Here are the main aspects of the autosave procedure for the client-server architecture:

1. Save requests must be processed by the server in the order in which the changes were made. If you send a request to every change right away, then you cannot guarantee that an earlier request will not come next and will not overwrite the new changes.
2. You do not need to send a large number of requests to the server until the user has finished entering; it is enough to do this by timing.
3. If several changes were made with a relatively large delay, and the request for the first changes has not yet returned, there is no need to send requests for each subsequent change immediately after the return of the first request. You can only take the latter in order not to send out irrelevant data.

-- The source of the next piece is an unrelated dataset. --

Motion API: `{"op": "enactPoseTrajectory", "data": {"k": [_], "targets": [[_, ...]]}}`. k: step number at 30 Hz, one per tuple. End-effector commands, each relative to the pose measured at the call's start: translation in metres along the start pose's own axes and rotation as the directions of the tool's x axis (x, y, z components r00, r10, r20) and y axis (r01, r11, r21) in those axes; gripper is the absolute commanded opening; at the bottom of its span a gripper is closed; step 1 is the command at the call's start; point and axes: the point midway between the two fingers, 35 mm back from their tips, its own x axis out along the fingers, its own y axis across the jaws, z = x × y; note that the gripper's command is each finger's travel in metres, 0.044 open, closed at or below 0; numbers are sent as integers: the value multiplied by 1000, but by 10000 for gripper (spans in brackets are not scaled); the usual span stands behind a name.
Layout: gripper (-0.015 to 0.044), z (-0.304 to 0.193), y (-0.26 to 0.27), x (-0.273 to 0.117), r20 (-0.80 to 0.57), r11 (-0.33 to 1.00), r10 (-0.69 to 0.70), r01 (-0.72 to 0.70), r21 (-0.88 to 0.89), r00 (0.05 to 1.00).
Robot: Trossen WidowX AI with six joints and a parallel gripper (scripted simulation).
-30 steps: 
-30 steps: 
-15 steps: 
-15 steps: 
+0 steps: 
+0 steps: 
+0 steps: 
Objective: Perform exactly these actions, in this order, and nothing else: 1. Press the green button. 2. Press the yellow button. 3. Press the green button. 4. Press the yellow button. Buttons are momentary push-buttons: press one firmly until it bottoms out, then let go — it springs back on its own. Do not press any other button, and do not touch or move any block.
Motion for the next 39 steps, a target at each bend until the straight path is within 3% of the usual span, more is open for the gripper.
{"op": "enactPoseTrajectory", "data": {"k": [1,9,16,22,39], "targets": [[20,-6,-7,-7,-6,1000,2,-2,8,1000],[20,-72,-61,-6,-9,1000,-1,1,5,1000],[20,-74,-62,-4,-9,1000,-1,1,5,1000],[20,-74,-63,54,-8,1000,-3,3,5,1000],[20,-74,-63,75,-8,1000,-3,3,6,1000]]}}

With the first case, you can easily cope with the operator concatMap . The second case will be solved without any problems using debounceTime . The logic of the third can be described as:

 const lastRequest$ = new BehaviorSubject(null); //   queue$.subscribe(lastRequest$); queue$ .pipe( debounceTime(1000), exaustMap(request$ => request$.pipe( //  ,     map(response => ({request$, response})), //       catchError(() => of(null) //   ) ) .subscribe(({request$, response}) => { if (lastRequest$.value !== request$) { queue$.next(lastRequest$.value); //     } }); 

It remains to saveQueue $ send request. Note the presence of the exaustMap operator instead of concatMap. This operator is necessary to ignore all notifications of an external Observable, while the internal one has not completed its observation (“zakkomplitsya”). But in our case, if during the request there will be a queue of new notifications, we must take the last one and discard the rest. exaustMap will drop everything, including the last one. Therefore, we save the last notification in the BehaviorSubject, and in the subscription, if the currently processed request is different from the last - we throw the last request into the queue again.

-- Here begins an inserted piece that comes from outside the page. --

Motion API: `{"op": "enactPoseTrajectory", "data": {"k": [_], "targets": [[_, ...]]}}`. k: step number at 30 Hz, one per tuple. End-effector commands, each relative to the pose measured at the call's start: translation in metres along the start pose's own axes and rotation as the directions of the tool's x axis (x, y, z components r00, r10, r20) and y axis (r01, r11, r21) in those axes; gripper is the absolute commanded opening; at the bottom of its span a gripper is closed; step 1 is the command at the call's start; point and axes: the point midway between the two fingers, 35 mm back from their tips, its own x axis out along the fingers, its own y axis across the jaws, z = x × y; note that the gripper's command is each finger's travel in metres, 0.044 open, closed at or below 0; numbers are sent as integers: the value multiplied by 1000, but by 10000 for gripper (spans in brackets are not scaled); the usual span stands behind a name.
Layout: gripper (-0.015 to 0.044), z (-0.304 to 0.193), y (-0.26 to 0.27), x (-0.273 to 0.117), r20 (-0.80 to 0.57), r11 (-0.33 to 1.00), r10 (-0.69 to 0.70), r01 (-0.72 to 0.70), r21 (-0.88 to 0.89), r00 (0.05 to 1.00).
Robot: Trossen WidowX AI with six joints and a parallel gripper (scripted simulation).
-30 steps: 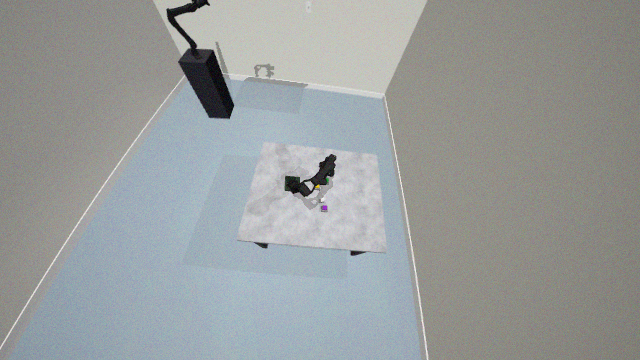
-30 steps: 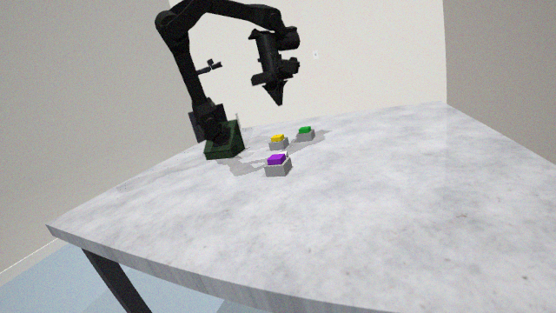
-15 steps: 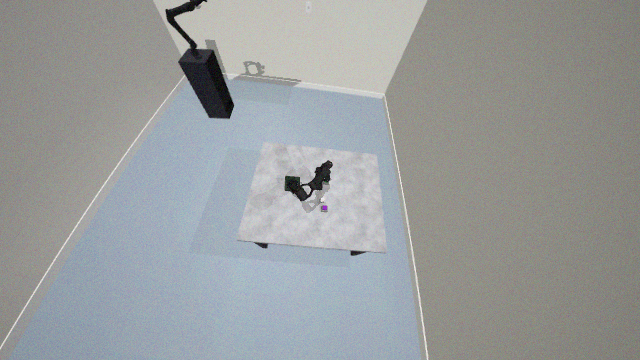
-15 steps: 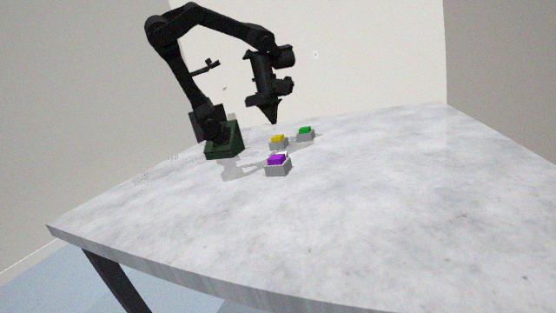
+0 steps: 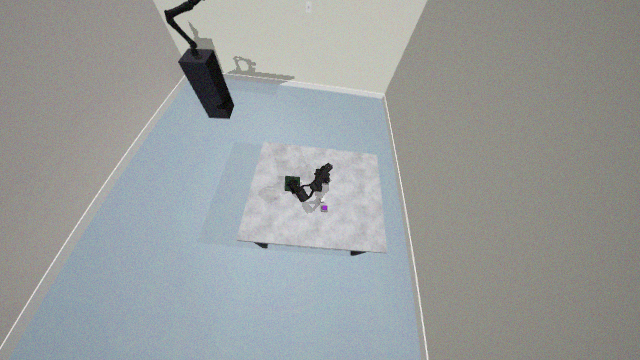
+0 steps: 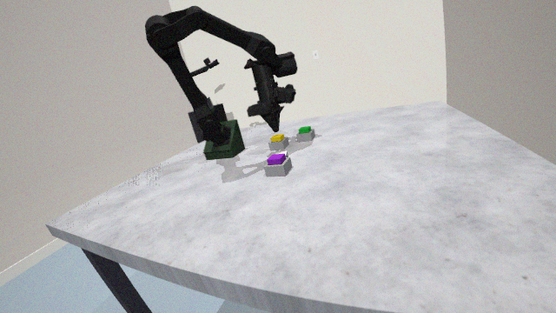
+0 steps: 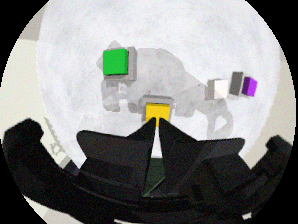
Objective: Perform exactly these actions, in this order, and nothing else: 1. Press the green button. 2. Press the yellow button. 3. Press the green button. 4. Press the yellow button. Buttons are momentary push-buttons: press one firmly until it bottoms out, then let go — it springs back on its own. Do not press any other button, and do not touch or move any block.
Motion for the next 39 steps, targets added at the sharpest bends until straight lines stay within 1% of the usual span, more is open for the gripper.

Also worth noting is the ignoring of errors in the course of queries, implemented using the catchError operator. You can write more complex error handling with notifications for the user that an error occurred while saving. But its essence is that when an error occurs in the stream, the stream should not close, as it does with the error and complete alerts.

Conclusion

The current level of development of reactive programming technologies using the RxJS library allows you to create full-fledged client applications for online banking systems without additional labor costs for organizing interaction with high-loaded interfaces of RBS systems.

The first acquaintance with RxJS can scare away even an experienced developer who is faced with the library's “intricacies” implementing the “Observer” design pattern. But, perhaps, having overcome these difficulties, RxJS will later become an indispensable tool for solving problems of asynchronous processing of heterogeneous data streams in real time.